Les chapiteaux de l’église sont au nombre de quarante représentant: l’histoire de la Vierge, l’épopée de Jeanne d’Arc, les métiers du Loiret, les sept jours de la Création, les évangélistes, les patriarches, les prophètes, les apôtres, l’Eden, le paradis perdu, et, les bâtisseurs. Ceux de la nef et du choeur sont l’oeuvre de Henri Navarre; et ceux des bas-côtés sont l’oeuvre de Georges Muguet. 

Du premier au dixième chapiteau nous retrouvons l’épopée de Jeanne d’Arc. 

1: La Vocation – Domremy
2: La Mission – Vaucouleurs
3: La Foi – Chinon
4 : L’Honneur – Gien
5 : La Gloire – Orléans
6 : Devant Dieu – Reims
7 : L’Épreuve – Paris
8 : Le Sacrifice – Compiègne
9 : Le Martyre – Rouen
10 : La Sainte – Rome 

Le onzième correspond aux patriarches; le douzième, les prophètes (figures de l’Ancien Testament); le treizième, les évangélistes; le quatorzième, les apôtres (figures du Nouveau Testament). 

Du quinzième au vingtième chapiteau nous découvrons l’histoire de la Sainte Vierge. 
15 : Annonciation 
16 : Visitation 
17 : La Nativité
18 : La Divine Pieta 
19 : La mort de la Vierge
20 : Son couronnement par le Christ. 

Du vingt-et-unième au vingt-septième chapiteau nous redécouvrons le début de la Genèse grâce aux sept jours de la Création. Le vingt-huitième correspond à l’Eden et le vingt-neuvième au Paradis Perdu. 

Les métiers du Loiret sont quant à eux représentés du trentième au trente-sixième chapiteau. Pour finir, du trente-septième au quarantième chapiteau nous découvrons les Bâtisseurs représentés par: les armes de Mgr l’Évêque d’Orléans, les armes de la Ville de Gien, la griffe des Architectes ainsi que celle des ouvriers et des artistes. 

Le Baptistère n’est malheureusement plus utilisé. Il est situé à droite du porche en entrant.

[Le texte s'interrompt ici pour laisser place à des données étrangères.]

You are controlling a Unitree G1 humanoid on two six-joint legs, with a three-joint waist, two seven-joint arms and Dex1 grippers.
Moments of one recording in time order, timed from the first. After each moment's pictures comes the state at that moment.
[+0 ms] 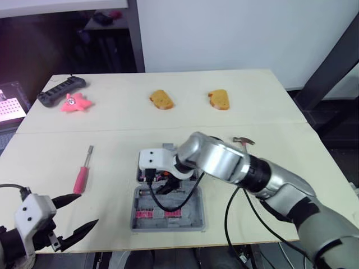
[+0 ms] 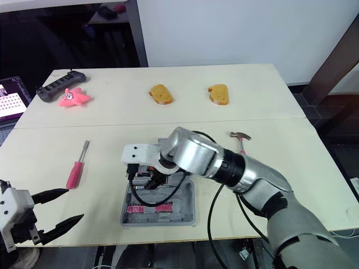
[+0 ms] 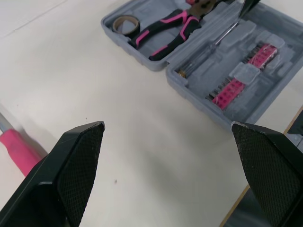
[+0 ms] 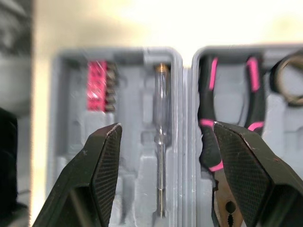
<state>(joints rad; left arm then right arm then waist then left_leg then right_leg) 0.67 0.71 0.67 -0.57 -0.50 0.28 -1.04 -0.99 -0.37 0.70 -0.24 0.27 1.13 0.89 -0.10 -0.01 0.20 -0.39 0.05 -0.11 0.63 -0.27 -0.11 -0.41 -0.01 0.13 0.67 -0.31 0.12</state>
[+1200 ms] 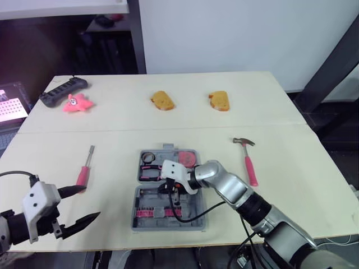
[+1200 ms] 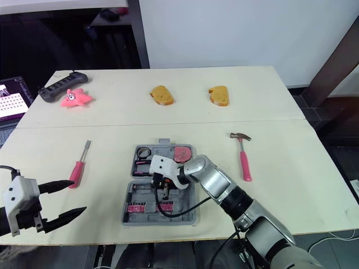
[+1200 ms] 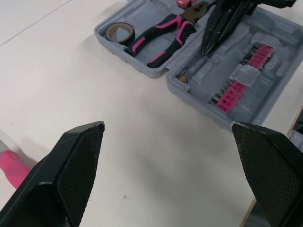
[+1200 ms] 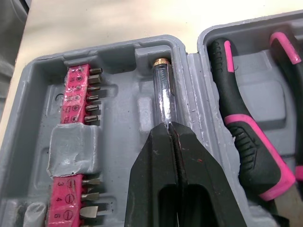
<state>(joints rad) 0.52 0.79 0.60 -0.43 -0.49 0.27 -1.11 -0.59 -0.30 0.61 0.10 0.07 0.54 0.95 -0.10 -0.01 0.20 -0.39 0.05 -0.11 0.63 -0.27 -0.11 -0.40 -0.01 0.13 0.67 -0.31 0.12</state>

Il est séparé comme aux premiers siècles du christianisme et nous rappelle que le baptême est la première étape d’entrée dans l’Église. 

Il est de forme octogonale, en briques. Au centre, nous voyons une mosaïque d’aspect byzantin entourant une cuve en cuivre martelé et portant l’inscription « Christus vitae mea » ( signifiant « l’oint de ma vie »). 

Et si on parlait des Cloches ? 

En parallèle de l’administratif pour la reconstruction de l’édifice, l’archiprêtre de l’époque de la reconstruction exprime dans ses prêches, le souhait de fondre immédiatement les cloches pour la future église. 

Un ramassage de métaux non ferreux est organisé. La quantité de métal pour fondre les cloches est suffisante, grâce aux dons des Giennois et aux cinq cloches fondues dans l’incendie de juin 1940. 

Les cloches seront bénies le dimanche 27 Mars 1949; puis sonneront leur retour le dimanche de Pâques, soit le 3 Avril 1949. 

Aujourd’hui, dans le clocher se trouvent quatre cloches, sous le nom de: Félicule Hélène Lucie sonnant le ré; Michèle Anne Pia sonnant le mi; Jeanne Françoise sonnant le fa dièse; France Marie Christiane sonnant le sol. Chaque cloche a été baptisée et bénéficie d’une marraine et d’un parrain.

Cette église est la maison de Dieu et nous sommes heureux de nous y retrouver en communauté pour prier.

Certaines informations proviennent du livret « Histoire de l’église de Gien » réalisé par la « SHAG ».